- _DESCRIPTION OF THE TASK_: Extract the full listing verbatim and drop any pictures from your copy.

[RECORDED DATA — start]

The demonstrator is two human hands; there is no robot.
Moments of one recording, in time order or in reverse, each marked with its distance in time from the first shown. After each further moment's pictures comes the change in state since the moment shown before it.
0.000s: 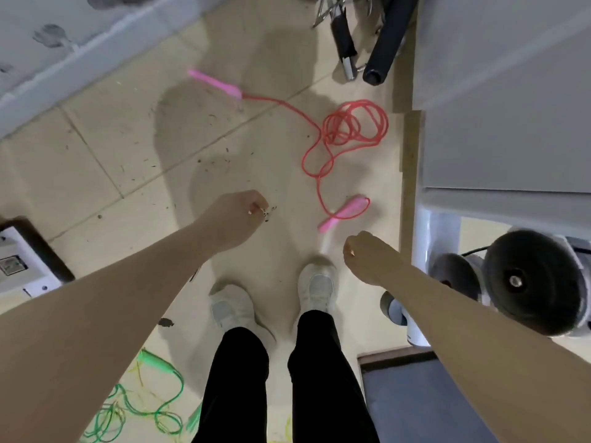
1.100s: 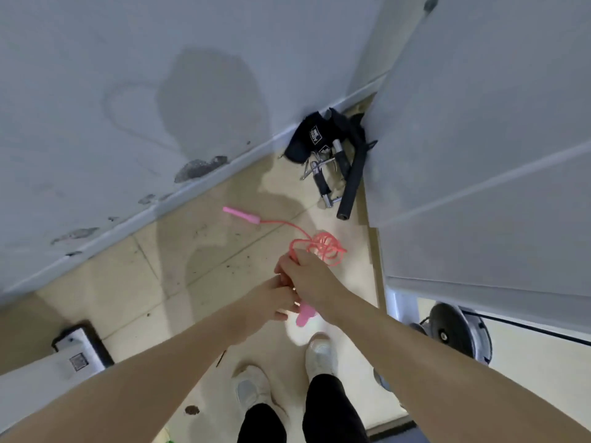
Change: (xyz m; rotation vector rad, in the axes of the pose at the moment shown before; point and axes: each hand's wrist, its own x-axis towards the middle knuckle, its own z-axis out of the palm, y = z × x) left_hand -0.142 0.091 -0.124 -0.610 -0.343 0.115; right_hand -0.172 -0.187 -0.183 1.021 0.221 -0.221
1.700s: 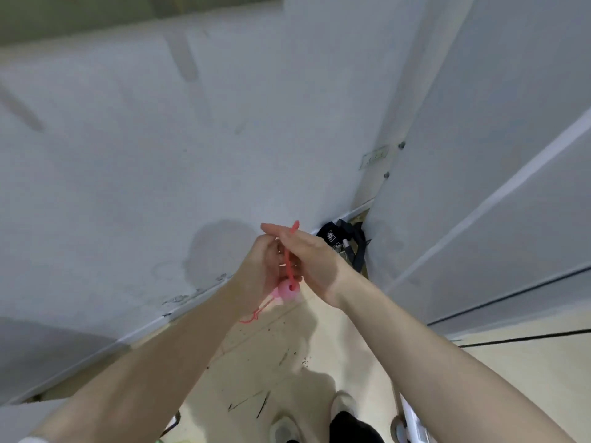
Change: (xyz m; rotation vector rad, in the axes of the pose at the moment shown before) left_hand -0.314 0.174 0.000 -0.431 0.185 0.462; right_hand -0.273 -0.238 0.054 0.400 -0.162 -0.450
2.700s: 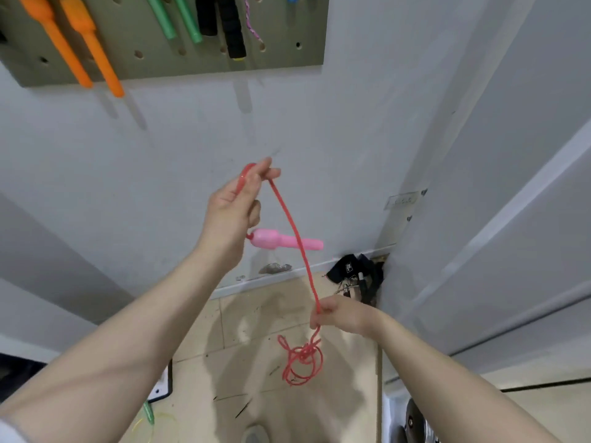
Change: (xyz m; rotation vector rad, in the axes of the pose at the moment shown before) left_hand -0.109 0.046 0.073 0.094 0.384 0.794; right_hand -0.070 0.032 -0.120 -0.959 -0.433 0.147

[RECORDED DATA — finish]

- _YOUR RESPONSE_:
The demonstrator is two human hands; there is no robot.
Moments of one recording, in time order or in reverse, each marked with its distance in time from the first shown. After each further moment's pictures comes the change in state since the moment shown before it.
0.000s: 
1.100s: 
Change: (xyz m; rotation vector rad, in the axes of the pose at the moment shown before; point and axes: each hand's wrist, its own x-axis towards the middle knuckle, its own z-axis out of the palm, y = z × x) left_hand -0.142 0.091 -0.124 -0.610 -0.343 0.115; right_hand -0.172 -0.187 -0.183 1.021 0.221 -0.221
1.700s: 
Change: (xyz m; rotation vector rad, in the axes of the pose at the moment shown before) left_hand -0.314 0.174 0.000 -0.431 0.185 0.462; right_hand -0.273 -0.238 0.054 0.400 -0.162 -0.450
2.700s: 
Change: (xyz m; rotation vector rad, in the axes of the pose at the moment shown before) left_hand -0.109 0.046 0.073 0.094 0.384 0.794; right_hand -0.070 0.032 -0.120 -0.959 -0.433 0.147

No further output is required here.